▸ **YOUR INSTRUCTIONS**: Copy out the entries that follow exactly, leaving out the pictures.

[Data records]
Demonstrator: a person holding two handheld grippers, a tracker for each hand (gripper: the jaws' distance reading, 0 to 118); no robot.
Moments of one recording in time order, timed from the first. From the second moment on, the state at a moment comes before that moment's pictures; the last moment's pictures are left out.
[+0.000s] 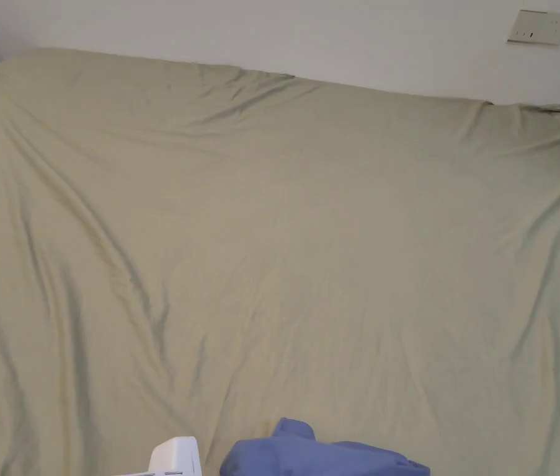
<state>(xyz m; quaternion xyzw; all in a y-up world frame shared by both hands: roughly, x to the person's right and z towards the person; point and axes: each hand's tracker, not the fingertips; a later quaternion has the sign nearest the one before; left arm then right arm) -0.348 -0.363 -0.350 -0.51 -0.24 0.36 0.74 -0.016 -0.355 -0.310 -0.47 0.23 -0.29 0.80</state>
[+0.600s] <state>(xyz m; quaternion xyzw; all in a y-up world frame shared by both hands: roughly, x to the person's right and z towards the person) -0.601 -0.275 -0.377 -0.53 -0.06 0.19 0.83 -0.051 -0.290 -0.323 -0.42 0.19 -0.26 0.84</state>
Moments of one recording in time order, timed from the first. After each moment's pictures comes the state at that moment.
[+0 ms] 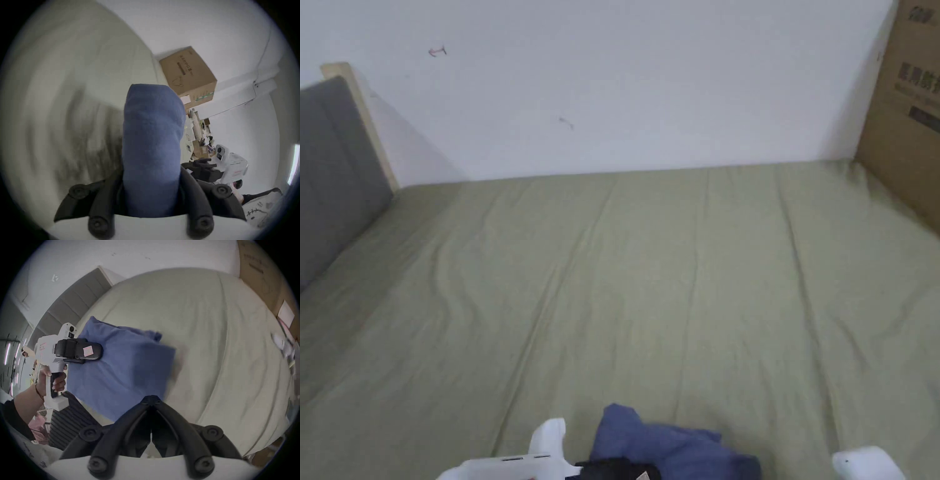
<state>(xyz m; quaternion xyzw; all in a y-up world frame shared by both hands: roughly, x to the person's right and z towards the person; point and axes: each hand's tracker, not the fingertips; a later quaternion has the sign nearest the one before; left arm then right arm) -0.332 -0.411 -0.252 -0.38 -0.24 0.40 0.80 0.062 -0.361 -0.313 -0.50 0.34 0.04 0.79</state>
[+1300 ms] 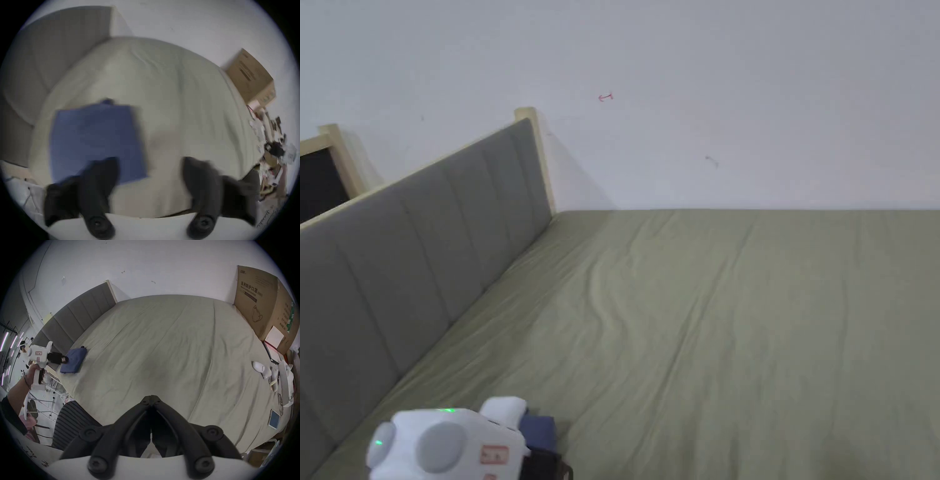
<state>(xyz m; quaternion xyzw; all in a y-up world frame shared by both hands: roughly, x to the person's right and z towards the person) -0.431 -0.338 -0.175 -0.50 0.03 0.18 0.85 0.056 -0.297 -0.299 -0.45 0.32 0.05 0.83</state>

▸ **RESULT OF THIS TASK**:
Demonstrator: a person holding two handheld grippers, a tracker for each hand (gripper: the jaws' distance reading, 0 to 118); no robot.
Moments of one recording in time order, timed from the first. From the second moment on, the state at a moment comes before that moment's pictures; the last moment's pictures are left out.
[+0.000s] 
<state>(xyz m; quaternion xyzw; all in a y-up world frame shared by both hands: roughly, x to the person's right and z towards the person; point and axes: each hand's tracker, not the fingertips; a later quaternion has the sign nearest the one before; left arm then right arm) -0.348 -0.363 -0.350 -0.51 -0.24 0.36 0.74 -0.016 -0.355 -0.310 -0.47 0.23 -0.29 0.80</state>
[+0.600s] <state>(xyz m; quaternion xyzw; all in a y-up world frame shared by both hands: roughly, x to the person's right and z towards the person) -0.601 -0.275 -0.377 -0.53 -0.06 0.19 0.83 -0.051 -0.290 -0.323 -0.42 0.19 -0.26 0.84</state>
Moments of one recording in time order, timed from the first. After each moment's pictures comes the state at that moment.
[+0 ms] 
<state>(xyz m; quaternion xyzw; all in a y-up world frame shared by both hands: roughly, x to the person's right and z towards the person; point and axes: each hand's tracker, not the fingertips; a later quaternion has the sign nearest the one before; left arm then right arm) -0.332 -0.411 -0.252 -0.38 -0.24 0.40 0.80 0.062 -0.361 -0.313 -0.50 0.34 0.04 0.79</state>
[+1300 ms] 
<state>(xyz m; quaternion xyzw; all in a y-up world frame shared by both hands: roughly, x to the person's right and z towards the person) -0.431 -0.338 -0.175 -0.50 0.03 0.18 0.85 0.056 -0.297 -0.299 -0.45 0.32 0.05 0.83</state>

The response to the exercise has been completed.